Madeira

Há apenas três mil bordadeiras na Madeira

Na década de 80 do século passado, havia ainda mais de 30 mil bordadeiras na região.FOTO RUI MAROTE
Na década de 80 do século passado, havia ainda mais de 30 mil bordadeiras na região.FOTO RUI MAROTE

Dedal, agulha, tesoura ao pescoço, mãos hábeis e muito empenho são elementos fundamentais para a produção do bordado Madeira, artigo mundialmente famoso desde o século XIX e que três mil mulheres espalhadas pela ilha insistem em manter na ribalta.

“Quem já bordou ou teve alguém na família que bordou, sabe dar valor a isto, mas os que nunca bordaram não dão valor”, disse à agência Lusa Lídia Pontes, uma bordadeira já reformada, residente no concelho da Ponta do Sol (zona oeste da Madeira).

Como tantas mulheres da sua geração, ela começou a bordar em criança, mal terminou a terceira classe.

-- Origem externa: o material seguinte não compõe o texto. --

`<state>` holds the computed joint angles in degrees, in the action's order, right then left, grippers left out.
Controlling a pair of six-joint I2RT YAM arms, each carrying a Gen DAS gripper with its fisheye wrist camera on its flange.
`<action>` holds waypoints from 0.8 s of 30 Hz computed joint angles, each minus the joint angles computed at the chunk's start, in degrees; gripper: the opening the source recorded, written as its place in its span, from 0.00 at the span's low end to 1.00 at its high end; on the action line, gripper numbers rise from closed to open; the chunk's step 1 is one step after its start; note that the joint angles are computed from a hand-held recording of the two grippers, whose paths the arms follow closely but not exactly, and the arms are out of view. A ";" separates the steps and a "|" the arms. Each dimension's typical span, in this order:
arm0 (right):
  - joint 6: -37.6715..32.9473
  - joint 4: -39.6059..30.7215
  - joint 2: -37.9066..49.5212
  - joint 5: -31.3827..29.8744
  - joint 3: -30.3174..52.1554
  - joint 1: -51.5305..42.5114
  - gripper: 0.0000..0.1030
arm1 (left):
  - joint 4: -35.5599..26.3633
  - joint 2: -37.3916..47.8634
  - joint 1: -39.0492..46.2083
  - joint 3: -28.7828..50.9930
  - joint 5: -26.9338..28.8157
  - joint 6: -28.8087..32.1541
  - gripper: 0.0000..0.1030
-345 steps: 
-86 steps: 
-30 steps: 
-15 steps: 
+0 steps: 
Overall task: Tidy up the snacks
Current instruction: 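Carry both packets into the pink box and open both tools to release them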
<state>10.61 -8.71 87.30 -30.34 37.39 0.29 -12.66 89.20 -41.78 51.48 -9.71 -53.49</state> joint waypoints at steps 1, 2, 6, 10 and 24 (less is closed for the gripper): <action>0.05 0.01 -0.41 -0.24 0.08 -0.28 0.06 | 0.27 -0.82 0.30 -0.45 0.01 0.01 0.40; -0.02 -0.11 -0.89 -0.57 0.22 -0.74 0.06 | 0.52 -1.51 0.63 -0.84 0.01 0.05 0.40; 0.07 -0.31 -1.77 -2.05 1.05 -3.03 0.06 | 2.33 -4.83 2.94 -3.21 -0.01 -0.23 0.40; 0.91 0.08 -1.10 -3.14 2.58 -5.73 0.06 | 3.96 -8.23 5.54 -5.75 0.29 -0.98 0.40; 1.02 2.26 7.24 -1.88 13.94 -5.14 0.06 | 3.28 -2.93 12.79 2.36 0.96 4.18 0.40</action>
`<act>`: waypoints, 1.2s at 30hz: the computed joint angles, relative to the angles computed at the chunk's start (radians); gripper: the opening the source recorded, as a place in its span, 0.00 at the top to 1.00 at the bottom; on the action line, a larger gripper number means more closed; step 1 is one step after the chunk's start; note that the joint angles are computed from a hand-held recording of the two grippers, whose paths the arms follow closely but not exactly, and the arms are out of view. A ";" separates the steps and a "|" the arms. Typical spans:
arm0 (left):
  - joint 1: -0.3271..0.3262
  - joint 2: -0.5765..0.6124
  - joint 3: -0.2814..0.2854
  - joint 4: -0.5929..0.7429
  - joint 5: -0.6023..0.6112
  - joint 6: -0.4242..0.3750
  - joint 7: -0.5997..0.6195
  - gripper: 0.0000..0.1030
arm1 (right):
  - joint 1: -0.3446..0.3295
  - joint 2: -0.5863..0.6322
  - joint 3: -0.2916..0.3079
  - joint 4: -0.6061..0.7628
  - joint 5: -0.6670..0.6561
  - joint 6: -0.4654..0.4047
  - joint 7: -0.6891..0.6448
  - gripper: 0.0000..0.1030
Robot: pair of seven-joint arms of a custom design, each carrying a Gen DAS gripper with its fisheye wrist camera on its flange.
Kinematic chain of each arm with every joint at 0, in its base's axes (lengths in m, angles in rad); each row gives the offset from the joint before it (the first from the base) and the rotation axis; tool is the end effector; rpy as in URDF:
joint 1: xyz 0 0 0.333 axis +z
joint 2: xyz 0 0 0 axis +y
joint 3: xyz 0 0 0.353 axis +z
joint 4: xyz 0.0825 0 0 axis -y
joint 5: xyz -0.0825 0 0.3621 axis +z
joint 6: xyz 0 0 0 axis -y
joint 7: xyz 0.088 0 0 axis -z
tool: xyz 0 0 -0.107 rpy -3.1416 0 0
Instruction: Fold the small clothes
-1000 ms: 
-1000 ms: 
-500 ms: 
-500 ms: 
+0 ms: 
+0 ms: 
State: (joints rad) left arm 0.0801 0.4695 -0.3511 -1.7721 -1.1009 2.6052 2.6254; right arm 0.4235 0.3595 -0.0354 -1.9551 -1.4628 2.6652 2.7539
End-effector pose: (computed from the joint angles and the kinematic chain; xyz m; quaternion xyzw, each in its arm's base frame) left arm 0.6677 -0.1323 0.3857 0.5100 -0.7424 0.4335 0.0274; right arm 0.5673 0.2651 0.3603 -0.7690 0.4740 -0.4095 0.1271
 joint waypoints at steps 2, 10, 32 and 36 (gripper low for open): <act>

“Naquele tempo, as raparigas bordavam para o mealheiro, para depois partir para comprar o dote. Todo o mundo quando se casava já tinha uma mala cheia de lençóis e colchas e cobertores e tudo o que era preciso para a mulher. E era tudo à conta dos bordados”, explicou.

Lídia Pontes costuma deslocar-se amiúde ao antigo moinho de água do sítio da Lombada, que foi recuperado pela autarquia local e serve agora de “atelier”, sob a responsabilidade de Maria Ganança, já com 71 anos, que ganhou fama na região como bordadeira exímia e também como dirigente sindical do sector.

“Comecei a bordar com uns 10 anos e mesmo antes de acabar a escola já fazia granitos e ponto de corda”, contou, vincando que antigamente todo o dinheiro com que as mulheres podiam contar provinha dos bordados, pelo que ficavam a puxar linhas pela noite dentro até de madrugada.

A origem do bordado Madeira remonta ao início do povoamento da ilha, no século XV, mas produto só ganhou fama internacional no século XIX, quando o número de bordadeiras terá atingido 70 mil.

Na década de 80 do século passado, havia ainda mais de 30 mil bordadeiras na região, mas actualmente o Instituto do Vinho, do Bordado e do Artesanato da Madeira (IVBAM) tem registo de apenas três mil, sendo que o produto é exportado sobretudo para os Estados Unidos, Itália e Inglaterra.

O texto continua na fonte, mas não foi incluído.